A loud explosion was heard in Beersheba near a Microsoft building, Israeli media said, after Iran launched a barrage of missile at southern Israel.
"Buildings were damaged in the new Iranian missile attack but no casualties reported yet," Israel Hayom reported.
“Iran has the right to defend itself, and the peoples of the region and the free people of the world have the right to stand with the great leader and with Iran in one trench.” Hezbollah leader Sheikh Qassem said in a statement on Thursday.
"We in Hezbollah and the Islamic Resistance are not neutral between Iran's legitimate rights and independence and the falsehood of America and its aggression, and with it the cancerous tumor of Israel and the arrogant powers."
Iran-backed Hezbollah has stayed out of the clash between its patron Iran and nemesis Israel after a conflict with the Jewish State last year left the group battered and its charismatic leader Hassan Nasrallah dead.

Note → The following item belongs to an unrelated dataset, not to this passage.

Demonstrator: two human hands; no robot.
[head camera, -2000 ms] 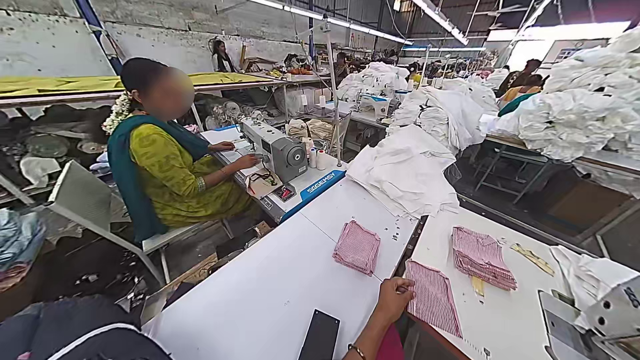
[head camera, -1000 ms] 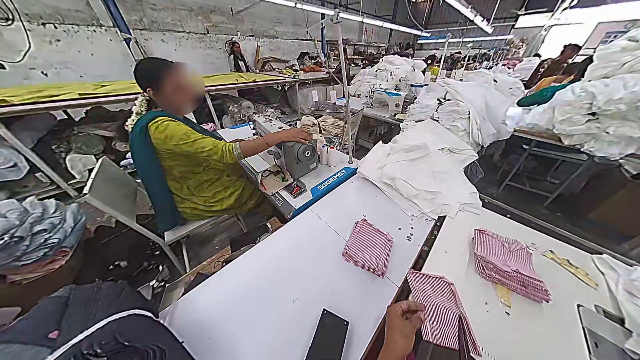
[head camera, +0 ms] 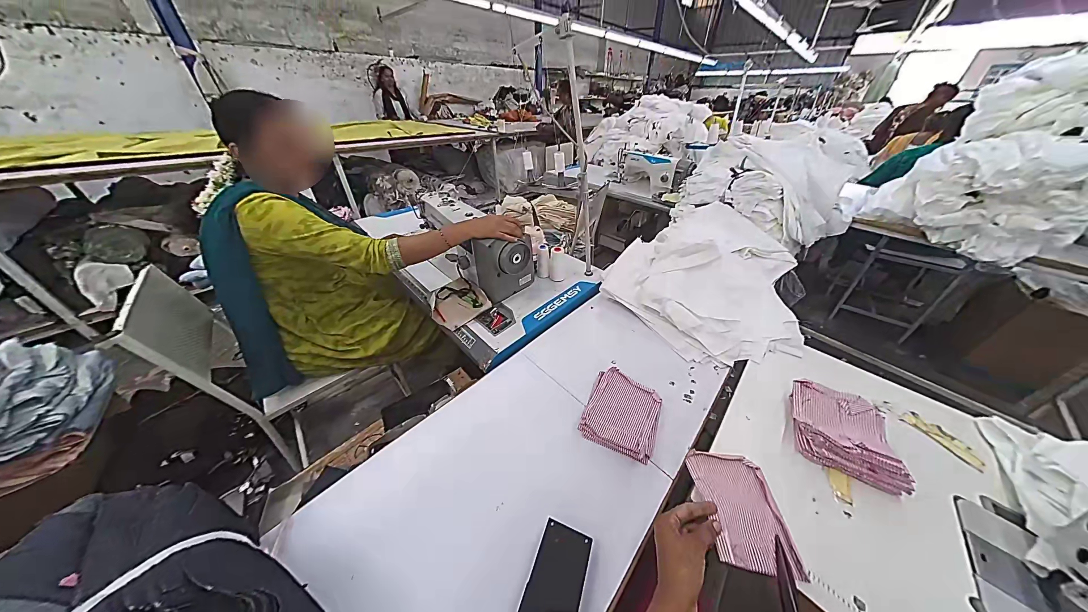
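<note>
My left hand, low in the head view, pinches the left edge of a pink-and-white striped fabric piece, which lies over the near edge of the right-hand table. Dark, narrow blades, seemingly of scissors or snips, reach up from the bottom edge against the fabric's lower right part; what holds them is out of frame. My right hand is not in view. One small stack of the same striped fabric lies on the white table to the left, and a thicker striped stack lies further right.
A black flat object lies on the white table. White cloth is heaped at its far end. A co-worker sits beyond at a sewing machine. Part of another machine stands at right, near yellow strips.
The dark blades have come into view at the striped piece. My left hand still holds its left edge. The co-worker's arm has reached out over the sewing machine since the earliest frame.
</note>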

Street placards depicting slain senior military commanders and a public funeral mourning personnel killed in air attacks marked the increasingly visible toll of an Israeli military campaign.



Satellite images from before and after Israel's attack on the Arak heavy water facility, provided by Maxar Technologies, show that the unfinished facility has sustained damage.
No further details have yet been released about the extent of the damage.

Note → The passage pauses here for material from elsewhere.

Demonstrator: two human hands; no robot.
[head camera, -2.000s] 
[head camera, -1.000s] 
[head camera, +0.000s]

A post on US President Donald Trump's Truth Social account on Thursday misspelled the name of a potential target of an American airstrike, the Fordow nuclear facility - rendering it "Forgo".
Embedding video from a Fox News interview in which right-wing pundit Marc Thiessen praises Trump, the post incorrectly transliterates his pronunciation, writing: "You think he's afraid to take out Forgo? Of course not.”

Israel hopes the United States will knock out Iran's underground nuclear site Fordow with its superior firepower but may try alone within days while military gains and global opinion allow, two Israeli security sources told Iran International.
The two sources still viewed joint action alongside the United States as the most likely scenario, within 48-72 hours at most.